As I noted the other day, while I find the statements of Sarah Palin and Newt Gingrich unfortunate, it's not surprising since it fits their "Christian America" focus.  What I found most disheartening were the statements of ADL head Abe Foxman.  Foxman is quoted as saying in an interview with the New York Times:

“Survivors of the Holocaust are entitled to feelings that are irrational,” he said. Referring to the loved ones of Sept. 11 victims, he said, “Their anguish entitles them to positions that others would categorize as irrational or bigoted.”

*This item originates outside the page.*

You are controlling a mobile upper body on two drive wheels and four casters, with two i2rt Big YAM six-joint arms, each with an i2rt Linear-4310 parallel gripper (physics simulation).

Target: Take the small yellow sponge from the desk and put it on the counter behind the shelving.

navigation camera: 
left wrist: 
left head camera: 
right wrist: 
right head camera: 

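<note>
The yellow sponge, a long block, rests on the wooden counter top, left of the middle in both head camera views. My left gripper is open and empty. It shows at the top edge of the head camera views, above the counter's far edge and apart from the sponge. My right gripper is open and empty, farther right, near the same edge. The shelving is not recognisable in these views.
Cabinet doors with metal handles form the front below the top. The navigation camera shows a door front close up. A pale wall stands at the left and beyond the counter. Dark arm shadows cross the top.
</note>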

Here is the head of a group, the Anti-Defamation League, which was founded for the purpose of opposing this very kind of thing, saying that the anguish of loved ones entitles them to positions that are irrational and bigoted.  But its not the families whose bigotry is at issue, but the bigotry that is present in the broader public.  This isn't about the anguish of victims loved ones, this is about politics, and right now being anti-Muslim will, at least in some quarters by you votes.  This is why I am so dismayed that the ADL has chosen to align itself with such a tide.  As Mark Silk points out, in his statements Foxman has allied himself with the very people who connect all Muslims with 9-11, by suggesting that building a mosque, one to be opened by a moderate Islamic group, would cause anguish to families of survivors. 

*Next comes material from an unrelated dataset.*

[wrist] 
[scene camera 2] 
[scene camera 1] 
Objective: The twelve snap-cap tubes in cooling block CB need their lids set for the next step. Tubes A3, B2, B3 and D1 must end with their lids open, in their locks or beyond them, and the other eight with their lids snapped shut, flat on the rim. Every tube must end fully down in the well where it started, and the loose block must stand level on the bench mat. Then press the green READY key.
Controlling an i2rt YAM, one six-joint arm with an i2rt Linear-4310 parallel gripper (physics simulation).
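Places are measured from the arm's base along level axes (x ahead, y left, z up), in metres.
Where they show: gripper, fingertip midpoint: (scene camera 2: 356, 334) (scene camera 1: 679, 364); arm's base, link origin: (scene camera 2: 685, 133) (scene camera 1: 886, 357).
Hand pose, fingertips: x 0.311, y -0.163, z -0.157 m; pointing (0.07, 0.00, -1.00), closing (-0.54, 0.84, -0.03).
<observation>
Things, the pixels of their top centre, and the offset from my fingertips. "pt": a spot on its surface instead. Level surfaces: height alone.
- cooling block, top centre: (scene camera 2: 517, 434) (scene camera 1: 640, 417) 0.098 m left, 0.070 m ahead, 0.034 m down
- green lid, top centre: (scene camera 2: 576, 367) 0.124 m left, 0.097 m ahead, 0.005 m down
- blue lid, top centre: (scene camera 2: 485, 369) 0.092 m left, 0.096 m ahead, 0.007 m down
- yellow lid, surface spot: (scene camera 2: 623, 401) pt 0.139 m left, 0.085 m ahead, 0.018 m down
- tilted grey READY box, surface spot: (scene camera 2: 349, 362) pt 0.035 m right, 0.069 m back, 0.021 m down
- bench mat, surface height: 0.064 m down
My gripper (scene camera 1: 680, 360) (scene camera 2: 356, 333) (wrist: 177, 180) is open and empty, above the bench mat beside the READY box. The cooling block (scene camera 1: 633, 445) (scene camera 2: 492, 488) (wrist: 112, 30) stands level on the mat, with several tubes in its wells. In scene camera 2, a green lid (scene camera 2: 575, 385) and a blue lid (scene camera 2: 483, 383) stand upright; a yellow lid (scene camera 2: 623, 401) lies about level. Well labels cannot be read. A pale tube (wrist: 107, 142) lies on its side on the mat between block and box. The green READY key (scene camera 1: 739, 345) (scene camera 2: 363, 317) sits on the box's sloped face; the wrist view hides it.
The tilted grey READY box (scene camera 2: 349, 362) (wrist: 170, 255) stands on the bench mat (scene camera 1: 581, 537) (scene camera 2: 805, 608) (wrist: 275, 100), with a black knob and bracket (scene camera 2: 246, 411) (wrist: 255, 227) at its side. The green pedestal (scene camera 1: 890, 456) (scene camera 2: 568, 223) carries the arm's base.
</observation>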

We will not get beyond hatred and misunderstanding as long as we remain committed to stereotypes (something that I taught as a project coordinator for the ADL's "No Place for Hate" program I was charged with exposing).  If there is no place for stereotypes that lead to hate in our communities -- as I consistently maintained in that role -- this includes stereotyping Muslims and espousing hate against them.   So, as for me, I welcome this mosque, especially since those who are opening it seek to bring dialogue to the community.

Saturday, July 31, 2010

Time to Stop Villifying Muslims and Islam

The other day the head of the Anti-Defamation League, Abe Foxman, joined Sarah Palin and Newt Gingrich in condemning the Islamic center and mosque planned for New York City -- even though the city's mayor, Michael Bloomberg welcomes it.  What saddens me about the ADL response, which includes casting aspersions on the project because of its unknown funders, is that I once worked for the ADL office in Santa Barbara, coordinating its "No Place for Hate" campaign -- an effort that was designed to overcome misrepresentations and bring people together.  But the New York situation isn't the only one at hand.  There is an attempt to block the building of a mosque in Murfreesboro, TN, an effort that has been aided and abetted by politicians who are running for office on an anti-Islam platform.  Remember that the current Lt. Governor, who is running for governor, has suggested that maybe Islam isn't covered by constitutional protections, because its a cult and not a religion.

Then, beyond politics, there is a whole host of Christian groups and churches that have chosen to attack Islam.  Yes, Islam has its share of terrorists and it was an extremist Islamic group that perpetrated 9-11.  But, one shouldn't tar and feather an entire religion, one that is adhered to by more than 1 billion people, for the acts of a minority of its adherents.

So, consider the preacher who has proclaimed that he is going to hold a special service where he'll burn the Koran.  Now, how is that an example of Christian love?  Then there are the so called Christian "specialists" on Islam, who have been shown not to understand this religion, and to have even falsified the nature of their understanding.

Robert Parham has written a very helpful essay for Ethic's Daily that speaks to this problem, sharing two Baptist voices that are trying to counter this problem.  It is time, these leaders say, for Christians to refrain from slander, and engage the issues with honesty. With this, I'm in total agreement. 

It is time for those Christians (and others), whether they are politicians, preachers, or whatnot, who have cast inappropriate aspersions on Islam and Muslims, to put aside vilification, take a humble stance toward the other, and begin conversations that will lead to understanding and hopefully bring peace.